5.5. Sensitivity Analysis

In this section, we conduct an experiment on the Cars-196 dataset to analyze the sensitivity of the proposed ISMLP on different hyper-parameters. To simplify the experiment, we keep the other parameters fixed when analyzing the current one.

Figure 4a depicts the R@1 accuracy of the proposed ISMLP with different $\lambda$ when we set $\mu =0.001$, $p=50$, and $m=c$, where c denotes the number of classes. One can observe that each curve has a turning point, and the fewer the amount of labeled data, the earlier the turning point appears. We gauge that this can be attributed to the utility of the entropy regularization; either an excessively large or a small $\lambda$ will lead to a biased model.

Figure 4b shows the sensitivity of ISMLP on $\mu$. We can see that ISMLP is insensitive to the change of $\mu$ to some extent. However, setting a large $\mu$ will impose the learned $\mathbf{R}$ close to the prior metric ${\mathbf{I}}_p$, which prevents ISMLP to learn the correlations and weights of the feature in the reduced space.

Figure 4c documents the results on p. Recall that p is the dimensionality of the reduced space, and setting a small p will lose a large amount of information of the original data. As a result, we can observe inferior results with small p; however, as p increases, the performance becomes stable. To compromise between accuracy and computational efficiency, we set p as 50 in all experiments.

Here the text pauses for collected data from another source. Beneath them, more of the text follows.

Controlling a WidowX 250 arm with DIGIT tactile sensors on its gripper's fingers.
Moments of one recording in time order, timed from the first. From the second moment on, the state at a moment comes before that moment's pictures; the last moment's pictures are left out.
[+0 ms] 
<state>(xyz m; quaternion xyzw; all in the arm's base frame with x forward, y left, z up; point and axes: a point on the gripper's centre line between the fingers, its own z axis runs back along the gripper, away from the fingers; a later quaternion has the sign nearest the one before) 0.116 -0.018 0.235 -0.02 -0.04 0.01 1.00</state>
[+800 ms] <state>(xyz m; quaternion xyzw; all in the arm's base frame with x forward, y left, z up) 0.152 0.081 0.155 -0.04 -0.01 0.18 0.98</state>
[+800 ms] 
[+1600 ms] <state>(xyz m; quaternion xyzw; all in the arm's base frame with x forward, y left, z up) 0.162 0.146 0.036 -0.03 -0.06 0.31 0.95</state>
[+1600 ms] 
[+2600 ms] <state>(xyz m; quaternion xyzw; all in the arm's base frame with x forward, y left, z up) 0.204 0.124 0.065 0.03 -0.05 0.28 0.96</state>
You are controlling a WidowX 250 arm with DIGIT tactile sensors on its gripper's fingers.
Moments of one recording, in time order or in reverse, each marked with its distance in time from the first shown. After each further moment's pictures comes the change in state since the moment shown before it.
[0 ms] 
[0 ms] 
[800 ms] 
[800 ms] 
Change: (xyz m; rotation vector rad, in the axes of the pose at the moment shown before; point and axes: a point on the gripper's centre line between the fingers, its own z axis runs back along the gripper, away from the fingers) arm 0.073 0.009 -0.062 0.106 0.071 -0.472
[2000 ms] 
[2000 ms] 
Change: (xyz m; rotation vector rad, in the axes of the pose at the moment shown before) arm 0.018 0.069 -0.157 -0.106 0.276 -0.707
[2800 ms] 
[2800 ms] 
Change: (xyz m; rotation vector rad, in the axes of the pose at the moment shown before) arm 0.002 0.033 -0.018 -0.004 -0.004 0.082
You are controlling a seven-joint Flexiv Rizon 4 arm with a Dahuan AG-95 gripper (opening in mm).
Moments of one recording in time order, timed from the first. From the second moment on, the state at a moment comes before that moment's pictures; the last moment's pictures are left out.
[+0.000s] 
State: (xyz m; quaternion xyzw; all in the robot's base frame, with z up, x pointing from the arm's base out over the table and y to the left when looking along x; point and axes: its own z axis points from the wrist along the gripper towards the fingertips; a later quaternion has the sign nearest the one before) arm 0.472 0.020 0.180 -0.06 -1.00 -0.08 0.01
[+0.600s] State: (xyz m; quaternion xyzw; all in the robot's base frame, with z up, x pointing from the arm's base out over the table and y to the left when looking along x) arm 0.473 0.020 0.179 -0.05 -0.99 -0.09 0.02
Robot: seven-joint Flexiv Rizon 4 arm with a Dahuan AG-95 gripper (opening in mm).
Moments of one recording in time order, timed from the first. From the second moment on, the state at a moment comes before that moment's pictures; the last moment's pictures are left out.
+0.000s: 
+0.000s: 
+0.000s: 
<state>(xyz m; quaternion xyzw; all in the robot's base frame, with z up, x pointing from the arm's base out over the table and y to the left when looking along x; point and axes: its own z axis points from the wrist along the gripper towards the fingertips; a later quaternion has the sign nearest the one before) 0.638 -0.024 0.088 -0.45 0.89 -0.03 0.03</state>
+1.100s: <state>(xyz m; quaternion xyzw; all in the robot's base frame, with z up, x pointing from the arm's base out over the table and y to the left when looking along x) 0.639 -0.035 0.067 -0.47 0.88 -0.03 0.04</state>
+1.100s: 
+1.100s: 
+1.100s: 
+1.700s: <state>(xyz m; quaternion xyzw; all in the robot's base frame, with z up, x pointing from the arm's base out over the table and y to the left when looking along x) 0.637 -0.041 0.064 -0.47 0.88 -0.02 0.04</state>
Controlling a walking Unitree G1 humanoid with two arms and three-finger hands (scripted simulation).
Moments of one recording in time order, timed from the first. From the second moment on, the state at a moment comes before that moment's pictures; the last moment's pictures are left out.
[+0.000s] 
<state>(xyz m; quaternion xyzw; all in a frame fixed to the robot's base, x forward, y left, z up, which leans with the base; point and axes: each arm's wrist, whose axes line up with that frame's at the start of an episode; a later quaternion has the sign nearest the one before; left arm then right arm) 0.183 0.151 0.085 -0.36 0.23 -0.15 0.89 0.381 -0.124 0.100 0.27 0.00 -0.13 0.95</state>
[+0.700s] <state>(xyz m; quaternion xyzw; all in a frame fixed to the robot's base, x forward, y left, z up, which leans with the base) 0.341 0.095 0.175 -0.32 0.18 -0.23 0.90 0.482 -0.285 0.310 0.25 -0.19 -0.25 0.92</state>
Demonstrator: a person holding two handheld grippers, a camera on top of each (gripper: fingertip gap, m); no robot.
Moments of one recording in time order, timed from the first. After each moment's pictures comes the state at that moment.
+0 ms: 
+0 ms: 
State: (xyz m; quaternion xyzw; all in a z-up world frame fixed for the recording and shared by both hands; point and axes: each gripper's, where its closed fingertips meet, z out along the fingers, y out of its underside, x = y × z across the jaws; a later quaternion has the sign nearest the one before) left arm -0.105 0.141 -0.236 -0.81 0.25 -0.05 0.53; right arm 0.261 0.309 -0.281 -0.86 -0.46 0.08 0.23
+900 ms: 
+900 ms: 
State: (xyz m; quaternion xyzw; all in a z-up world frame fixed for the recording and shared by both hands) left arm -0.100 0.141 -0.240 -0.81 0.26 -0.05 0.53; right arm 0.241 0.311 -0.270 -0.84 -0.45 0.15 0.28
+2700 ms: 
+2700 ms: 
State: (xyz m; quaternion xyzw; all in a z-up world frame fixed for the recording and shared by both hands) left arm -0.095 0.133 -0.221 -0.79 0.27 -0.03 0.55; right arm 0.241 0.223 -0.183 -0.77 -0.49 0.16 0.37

We further conduct an experiment to test the sensitivity of ISMLP on the number of proxy vectors and document the result in Figure 4d. It has nearly the same tendency as Figure 4c; when we learn a small number of proxy vectors, instances from the other classes will be mixed up together, which undoubtedly degrades the discriminative ability of the model. Increasing the number of proxy vectors will boost the performance to some extent, and it can help to discover the latent pattern within a class. Such an idea is also utilized in some cluster-based multi-metric learning methods [30,50]. However, allocating too many proxy vectors will cost additional computational resources.

6. Conclusions

In this paper, we propose an efficient information-theoretic-based semi-supervised metric learning method called ISMLP. By learning a hierarchical form of the Mahalanobis matrix as well as a set of proxy vectors, ISMLP casts the semi-supervised metric learning problem as a probability model. Importantly, the entropy regularization term is adopted to mine the rich unlabeled information. We further prove that ISMLP can be efficiently solved via the alternating direction method. Extensive experiments on five large-scale image datasets reveal that (1) the proposed probability model based on proxy vectors can accurately mine the rich information of unlabeled data, and is thus profitable for semi-supervised learning tasks; (2) ISMLP can be more efficiently trained than the semi-supervised learning methods used in the experiment; and (3) ISMLP is not sensitive to its parameters to some extent.

Despite its promising result, the proposed ISMLP assumes linear separability of the data, which is often unrealistic due to the presence of complex data structures. The kernel tricks or the deep neural networks can be utilized to extract the nonlinear features to enhance the performance. In the future, we plan to extend the proposed ISMLP to multi-model settings to deal with the multi-modal input [51,52,53].